• [Problem to solve]
In the records below, the line with "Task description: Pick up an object" opens the range and the line with "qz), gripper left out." closes it; print that range exactly and nothing else.

• [Extracted data entries]
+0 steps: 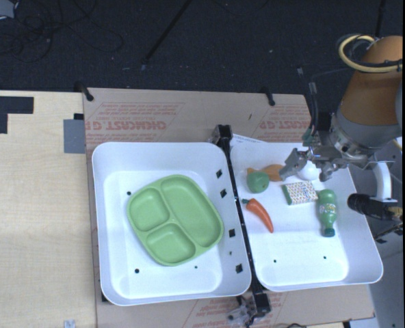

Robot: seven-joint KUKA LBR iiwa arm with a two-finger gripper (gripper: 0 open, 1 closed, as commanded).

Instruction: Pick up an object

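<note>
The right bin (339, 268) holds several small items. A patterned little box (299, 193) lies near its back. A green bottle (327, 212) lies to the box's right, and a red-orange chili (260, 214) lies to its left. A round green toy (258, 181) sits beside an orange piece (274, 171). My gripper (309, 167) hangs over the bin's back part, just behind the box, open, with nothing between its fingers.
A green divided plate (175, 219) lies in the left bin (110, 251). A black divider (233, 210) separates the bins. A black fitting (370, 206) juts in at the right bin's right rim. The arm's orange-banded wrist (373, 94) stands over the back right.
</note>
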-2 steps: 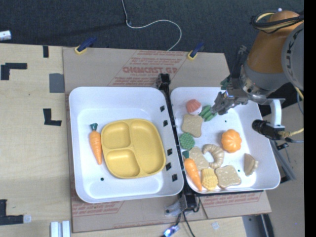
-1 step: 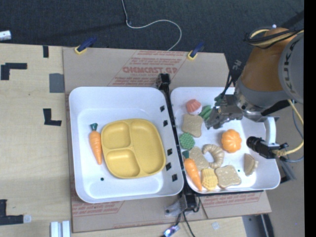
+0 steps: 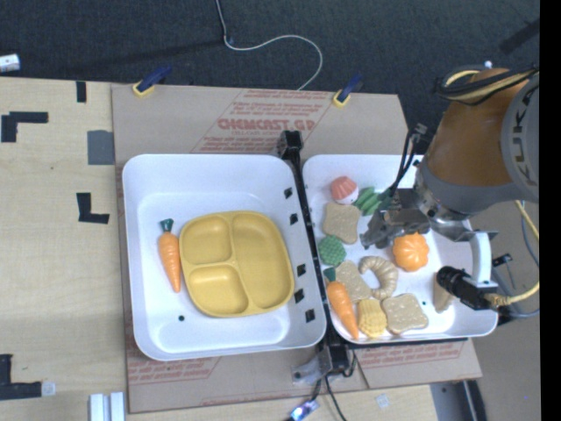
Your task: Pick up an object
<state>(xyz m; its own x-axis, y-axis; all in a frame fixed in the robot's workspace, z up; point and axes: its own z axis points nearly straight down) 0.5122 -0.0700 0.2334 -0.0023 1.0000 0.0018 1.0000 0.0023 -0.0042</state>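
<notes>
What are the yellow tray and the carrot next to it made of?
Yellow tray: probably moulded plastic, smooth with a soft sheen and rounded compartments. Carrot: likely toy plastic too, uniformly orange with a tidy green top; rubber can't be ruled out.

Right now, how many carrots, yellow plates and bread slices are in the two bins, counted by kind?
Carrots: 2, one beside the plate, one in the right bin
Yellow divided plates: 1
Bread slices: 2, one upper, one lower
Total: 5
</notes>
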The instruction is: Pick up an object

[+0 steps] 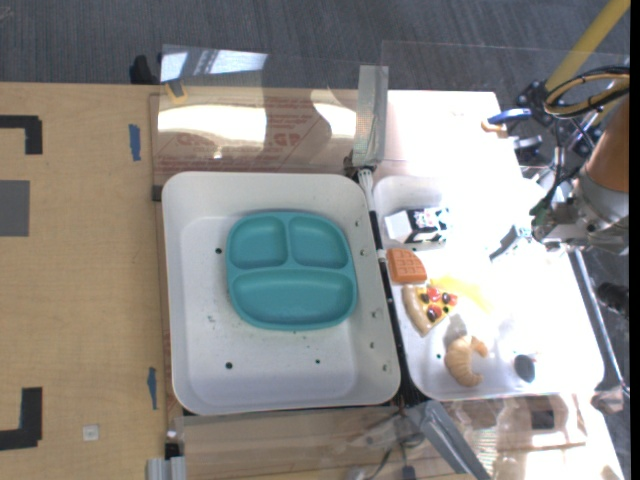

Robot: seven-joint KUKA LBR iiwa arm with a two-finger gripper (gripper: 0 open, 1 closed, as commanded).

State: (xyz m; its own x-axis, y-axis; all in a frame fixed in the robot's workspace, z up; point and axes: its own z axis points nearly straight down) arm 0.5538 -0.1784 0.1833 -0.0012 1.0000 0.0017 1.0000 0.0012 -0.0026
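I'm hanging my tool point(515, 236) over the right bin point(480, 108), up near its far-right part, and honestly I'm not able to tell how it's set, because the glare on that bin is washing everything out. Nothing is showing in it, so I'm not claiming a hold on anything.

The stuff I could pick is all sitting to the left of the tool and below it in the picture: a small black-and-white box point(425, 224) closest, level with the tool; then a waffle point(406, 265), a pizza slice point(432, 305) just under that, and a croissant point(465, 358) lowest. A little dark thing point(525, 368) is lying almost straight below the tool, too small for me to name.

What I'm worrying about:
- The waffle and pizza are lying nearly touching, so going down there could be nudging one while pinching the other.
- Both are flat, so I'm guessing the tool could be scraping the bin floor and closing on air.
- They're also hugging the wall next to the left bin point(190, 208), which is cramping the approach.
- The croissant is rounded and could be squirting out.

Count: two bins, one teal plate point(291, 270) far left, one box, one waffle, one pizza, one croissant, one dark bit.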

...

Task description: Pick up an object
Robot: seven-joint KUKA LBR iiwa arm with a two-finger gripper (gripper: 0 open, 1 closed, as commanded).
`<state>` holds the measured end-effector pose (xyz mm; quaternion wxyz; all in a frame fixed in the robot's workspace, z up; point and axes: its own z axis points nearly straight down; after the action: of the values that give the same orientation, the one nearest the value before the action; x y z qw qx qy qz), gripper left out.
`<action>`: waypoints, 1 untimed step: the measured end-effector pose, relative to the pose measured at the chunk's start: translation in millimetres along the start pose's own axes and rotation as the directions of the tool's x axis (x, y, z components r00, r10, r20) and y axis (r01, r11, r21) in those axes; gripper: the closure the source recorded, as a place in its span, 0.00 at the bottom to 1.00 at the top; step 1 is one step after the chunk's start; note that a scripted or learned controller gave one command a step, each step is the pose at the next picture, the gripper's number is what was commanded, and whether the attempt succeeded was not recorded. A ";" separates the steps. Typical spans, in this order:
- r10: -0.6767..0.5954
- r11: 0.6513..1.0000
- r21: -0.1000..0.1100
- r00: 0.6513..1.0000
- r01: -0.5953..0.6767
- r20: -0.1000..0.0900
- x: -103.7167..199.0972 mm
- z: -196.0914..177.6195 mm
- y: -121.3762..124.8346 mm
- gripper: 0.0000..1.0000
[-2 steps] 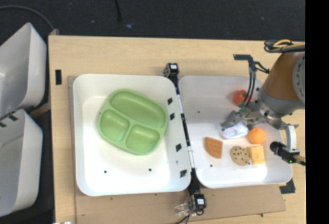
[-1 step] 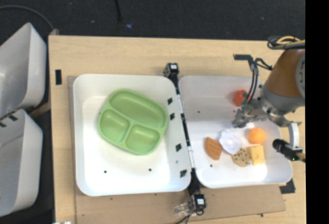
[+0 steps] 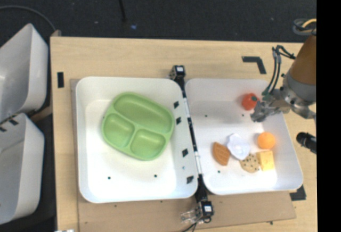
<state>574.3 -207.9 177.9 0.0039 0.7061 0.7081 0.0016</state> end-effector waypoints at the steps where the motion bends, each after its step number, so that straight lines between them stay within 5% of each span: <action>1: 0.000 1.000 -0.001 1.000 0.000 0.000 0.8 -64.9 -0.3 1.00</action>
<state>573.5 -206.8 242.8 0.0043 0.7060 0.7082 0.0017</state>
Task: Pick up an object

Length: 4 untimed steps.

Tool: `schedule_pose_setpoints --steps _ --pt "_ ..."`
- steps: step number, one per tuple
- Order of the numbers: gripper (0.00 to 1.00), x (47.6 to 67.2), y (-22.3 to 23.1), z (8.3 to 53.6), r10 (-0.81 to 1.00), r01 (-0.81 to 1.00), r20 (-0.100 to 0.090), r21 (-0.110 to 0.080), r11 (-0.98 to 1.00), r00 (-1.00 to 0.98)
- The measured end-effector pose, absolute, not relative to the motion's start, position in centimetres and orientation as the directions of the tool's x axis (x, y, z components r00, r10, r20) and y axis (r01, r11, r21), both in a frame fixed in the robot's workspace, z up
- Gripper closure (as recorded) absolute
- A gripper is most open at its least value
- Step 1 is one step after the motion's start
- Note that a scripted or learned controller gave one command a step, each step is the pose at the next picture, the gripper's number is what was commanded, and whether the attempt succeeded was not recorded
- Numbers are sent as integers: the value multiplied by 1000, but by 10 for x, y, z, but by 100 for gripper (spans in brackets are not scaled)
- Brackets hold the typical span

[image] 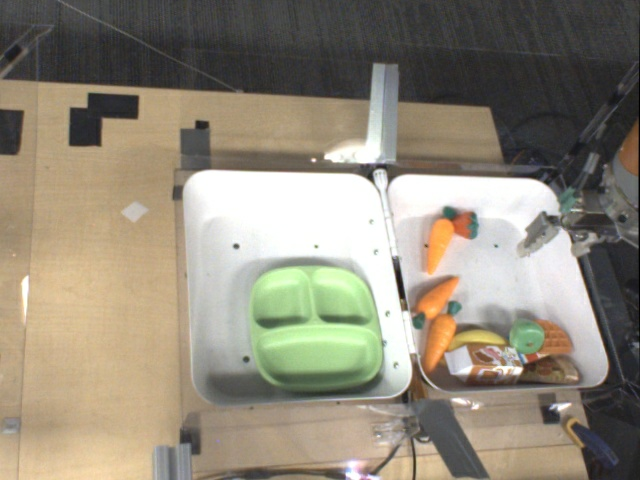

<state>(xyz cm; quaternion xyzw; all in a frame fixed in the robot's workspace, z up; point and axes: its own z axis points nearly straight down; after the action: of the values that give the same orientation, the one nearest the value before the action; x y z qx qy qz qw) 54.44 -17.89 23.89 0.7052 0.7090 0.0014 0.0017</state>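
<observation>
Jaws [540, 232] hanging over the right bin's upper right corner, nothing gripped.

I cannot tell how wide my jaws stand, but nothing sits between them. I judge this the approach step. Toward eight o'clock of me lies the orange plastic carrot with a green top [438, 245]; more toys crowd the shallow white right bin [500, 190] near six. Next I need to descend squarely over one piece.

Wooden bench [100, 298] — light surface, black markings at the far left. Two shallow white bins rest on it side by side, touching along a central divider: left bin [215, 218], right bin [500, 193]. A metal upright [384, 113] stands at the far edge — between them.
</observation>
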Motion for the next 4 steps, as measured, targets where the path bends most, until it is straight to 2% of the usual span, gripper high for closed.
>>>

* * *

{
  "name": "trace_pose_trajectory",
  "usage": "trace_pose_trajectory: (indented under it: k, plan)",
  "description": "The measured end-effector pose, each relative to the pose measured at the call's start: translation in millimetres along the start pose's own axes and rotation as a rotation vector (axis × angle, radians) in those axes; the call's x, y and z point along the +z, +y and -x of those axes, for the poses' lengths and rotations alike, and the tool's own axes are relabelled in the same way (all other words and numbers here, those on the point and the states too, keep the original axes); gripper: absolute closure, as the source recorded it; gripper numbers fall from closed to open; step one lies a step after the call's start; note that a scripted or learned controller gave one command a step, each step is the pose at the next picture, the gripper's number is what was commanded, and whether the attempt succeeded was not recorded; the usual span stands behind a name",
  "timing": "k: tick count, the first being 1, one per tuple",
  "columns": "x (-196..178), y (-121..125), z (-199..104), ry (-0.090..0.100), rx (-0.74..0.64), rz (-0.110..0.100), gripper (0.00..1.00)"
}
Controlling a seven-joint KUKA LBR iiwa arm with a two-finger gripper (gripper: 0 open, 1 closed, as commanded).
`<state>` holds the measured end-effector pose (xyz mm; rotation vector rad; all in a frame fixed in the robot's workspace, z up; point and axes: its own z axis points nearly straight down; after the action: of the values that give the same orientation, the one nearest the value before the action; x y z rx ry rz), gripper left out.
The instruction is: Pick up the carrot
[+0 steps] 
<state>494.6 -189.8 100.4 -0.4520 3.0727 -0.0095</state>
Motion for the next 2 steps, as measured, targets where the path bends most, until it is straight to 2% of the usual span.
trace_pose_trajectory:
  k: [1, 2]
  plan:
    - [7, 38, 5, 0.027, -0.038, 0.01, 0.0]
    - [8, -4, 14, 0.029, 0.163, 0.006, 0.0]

• [Exercise answer]
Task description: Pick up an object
Robot: seven-joint KUKA LBR iiwa arm with a two-finger gripper (gripper: 0 open, 1 closed, as commanded).
`<state>` holds the measured end-effector pose (xyz mm; quaternion wxyz; all in a frame fixed in the robot's workspace, z up; point and axes: its own z axis points nearly straight down; after the action: of the values that give the same orientation, the one nearest the value before the action; x y z qw qx qy qz), gripper left out.

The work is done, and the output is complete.